__Instructions to follow__:
Every record that follows should be printed verbatim.
[Information — start]
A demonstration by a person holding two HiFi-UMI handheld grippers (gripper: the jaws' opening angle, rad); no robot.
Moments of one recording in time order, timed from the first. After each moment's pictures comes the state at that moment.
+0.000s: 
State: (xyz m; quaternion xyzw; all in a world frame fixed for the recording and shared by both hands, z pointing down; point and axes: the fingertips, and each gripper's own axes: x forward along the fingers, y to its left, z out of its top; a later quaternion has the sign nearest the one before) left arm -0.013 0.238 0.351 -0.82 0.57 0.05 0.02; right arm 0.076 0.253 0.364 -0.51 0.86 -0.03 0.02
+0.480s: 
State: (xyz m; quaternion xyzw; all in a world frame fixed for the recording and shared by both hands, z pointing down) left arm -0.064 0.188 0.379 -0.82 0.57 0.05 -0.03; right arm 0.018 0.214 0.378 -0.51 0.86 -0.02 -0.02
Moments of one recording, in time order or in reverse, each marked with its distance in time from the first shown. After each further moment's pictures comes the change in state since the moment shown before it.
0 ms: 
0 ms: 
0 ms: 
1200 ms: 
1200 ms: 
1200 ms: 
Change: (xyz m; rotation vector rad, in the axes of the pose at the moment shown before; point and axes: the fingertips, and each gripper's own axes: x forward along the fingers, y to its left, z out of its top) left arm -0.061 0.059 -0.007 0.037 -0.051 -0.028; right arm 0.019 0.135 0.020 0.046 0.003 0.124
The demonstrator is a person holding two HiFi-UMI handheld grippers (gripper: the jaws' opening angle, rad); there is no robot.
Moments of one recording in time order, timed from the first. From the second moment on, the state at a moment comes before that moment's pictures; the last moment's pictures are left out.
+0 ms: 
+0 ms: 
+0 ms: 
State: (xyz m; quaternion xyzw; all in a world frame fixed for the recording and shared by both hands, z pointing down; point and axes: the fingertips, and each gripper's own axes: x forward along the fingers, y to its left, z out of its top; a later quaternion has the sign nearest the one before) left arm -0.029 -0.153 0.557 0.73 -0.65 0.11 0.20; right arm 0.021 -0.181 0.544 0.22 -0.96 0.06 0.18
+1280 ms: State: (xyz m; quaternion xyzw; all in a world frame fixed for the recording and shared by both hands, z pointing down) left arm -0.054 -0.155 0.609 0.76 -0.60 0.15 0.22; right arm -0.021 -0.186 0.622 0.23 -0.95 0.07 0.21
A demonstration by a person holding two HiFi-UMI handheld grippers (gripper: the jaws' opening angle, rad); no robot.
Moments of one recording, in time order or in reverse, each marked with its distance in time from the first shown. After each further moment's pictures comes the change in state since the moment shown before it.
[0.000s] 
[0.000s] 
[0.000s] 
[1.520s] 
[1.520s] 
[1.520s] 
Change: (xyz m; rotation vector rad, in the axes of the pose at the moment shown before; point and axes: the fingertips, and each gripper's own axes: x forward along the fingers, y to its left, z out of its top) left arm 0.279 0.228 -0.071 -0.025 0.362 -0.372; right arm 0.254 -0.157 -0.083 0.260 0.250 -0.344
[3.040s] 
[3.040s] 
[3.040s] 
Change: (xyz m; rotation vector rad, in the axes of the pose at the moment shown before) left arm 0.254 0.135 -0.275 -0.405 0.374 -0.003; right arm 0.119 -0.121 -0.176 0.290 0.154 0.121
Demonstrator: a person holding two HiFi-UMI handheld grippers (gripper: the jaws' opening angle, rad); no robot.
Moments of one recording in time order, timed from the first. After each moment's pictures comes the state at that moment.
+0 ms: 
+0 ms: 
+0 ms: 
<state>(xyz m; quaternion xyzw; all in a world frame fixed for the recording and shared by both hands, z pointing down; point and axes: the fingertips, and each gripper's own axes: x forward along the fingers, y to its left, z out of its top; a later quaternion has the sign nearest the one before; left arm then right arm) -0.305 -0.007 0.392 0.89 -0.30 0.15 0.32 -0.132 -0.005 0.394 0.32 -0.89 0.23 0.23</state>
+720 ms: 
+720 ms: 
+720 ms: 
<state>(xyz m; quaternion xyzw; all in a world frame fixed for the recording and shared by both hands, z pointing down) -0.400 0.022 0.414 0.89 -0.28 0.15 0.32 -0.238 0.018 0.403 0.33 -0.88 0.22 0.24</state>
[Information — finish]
__Answer section__:
A demonstration by a person holding two HiFi-UMI handheld grippers (gripper: the jaws' opening angle, rad); no robot.
Moments of one recording in time order, timed from the first. After each moment's pictures comes the state at that moment.
+0.000s: 
State: (xyz m; quaternion xyzw; all in a world frame fixed for the recording and shared by both hands, z pointing down; point and axes: the fingertips, and each gripper's own axes: x forward along the fingers, y to its left, z out of its top; a later quaternion has the sign nearest the one before) left arm -0.013 0.238 0.351 -0.82 0.57 0.05 0.02; right arm 0.076 0.253 0.364 -0.51 0.86 -0.03 0.02
+0.480s: 
State: (xyz m; quaternion xyzw; all in a world frame fixed for the recording and shared by both hands, z pointing down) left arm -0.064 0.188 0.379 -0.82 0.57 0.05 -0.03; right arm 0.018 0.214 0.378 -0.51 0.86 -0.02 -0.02
Moments of one recording, in time order or in reverse, each marked with its distance in time from the first shown. After each further moment's pictures comes the change in state since the moment shown before it.
0 ms: 
0 ms: 
0 ms: 
1200 ms: 
1200 ms: 
1200 ms: 
Change: (xyz m; rotation vector rad, in the axes of the pose at the moment shown before; point and axes: the fingertips, and each gripper's own axes: x forward along the fingers, y to its left, z out of its top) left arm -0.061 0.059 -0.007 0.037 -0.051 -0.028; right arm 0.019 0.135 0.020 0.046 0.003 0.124
The demonstrator is a person holding two HiFi-UMI handheld grippers (gripper: the jaws' opening angle, rad); there is no robot.
Moments of one recording in time order, timed from the first. From the second moment on, the state at a moment comes before that moment's pictures; the last moment's pictures are left out.
+0 ms: 
+0 ms: 
+0 ms: 
State: (xyz m; quaternion xyzw; all in a world frame fixed for the recording and shared by both hands, z pointing down; point and axes: the fingertips, and each gripper's own axes: x forward along the fingers, y to its left, z out of its top; a later quaternion has the sign nearest the one before) left arm -0.029 -0.153 0.557 0.73 -0.65 0.11 0.20; right arm 0.021 -0.181 0.544 0.22 -0.96 0.06 0.18
+1280 ms: State: (xyz m; quaternion xyzw; all in a world frame fixed for the recording and shared by both hands, z pointing down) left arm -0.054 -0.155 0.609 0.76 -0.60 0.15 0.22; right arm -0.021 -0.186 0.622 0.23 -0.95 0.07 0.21
A demonstration by a person holding two HiFi-UMI handheld grippers (gripper: the jaws' opening angle, rad); no robot.
Moments of one recording, in time order or in reverse, each marked with its distance in time from the first shown. After each further moment's pictures comes the change in state since the moment shown before it.
[0.000s] 
[0.000s] 
[0.000s] 
[1.520s] 
[1.520s] 
[1.520s] 
Change: (xyz m; rotation vector rad, in the axes of the pose at the moment shown before; point and axes: the fingertips, and each gripper's own axes: x forward along the fingers, y to its left, z out of its top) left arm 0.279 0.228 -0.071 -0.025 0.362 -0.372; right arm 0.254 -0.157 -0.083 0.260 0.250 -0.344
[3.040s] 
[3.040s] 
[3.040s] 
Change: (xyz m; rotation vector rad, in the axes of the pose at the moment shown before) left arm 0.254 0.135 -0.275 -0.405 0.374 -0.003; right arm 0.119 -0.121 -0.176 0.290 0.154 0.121
Demonstrator: a person holding two HiFi-UMI handheld grippers (gripper: the jaws' opening angle, rad); no robot.
Moments of one recording in time order, timed from the first. After each moment's pictures comes the state at that moment.
+0 ms: 
+0 ms: 
+0 ms: 
<state>(xyz m; quaternion xyzw; all in a world frame fixed for the recording and shared by both hands, z pointing down; point and axes: the fingertips, and each gripper's own axes: x forward along the fingers, y to its left, z out of its top; a later quaternion has the sign nearest the one before; left arm then right arm) -0.305 -0.007 0.392 0.89 -0.30 0.15 0.32 -0.132 -0.005 0.394 0.32 -0.89 0.23 0.23</state>
+720 ms: 
+720 ms: 
+720 ms: 
<state>(xyz m; quaternion xyzw; all in a world frame fixed for the recording and shared by both hands, z pointing down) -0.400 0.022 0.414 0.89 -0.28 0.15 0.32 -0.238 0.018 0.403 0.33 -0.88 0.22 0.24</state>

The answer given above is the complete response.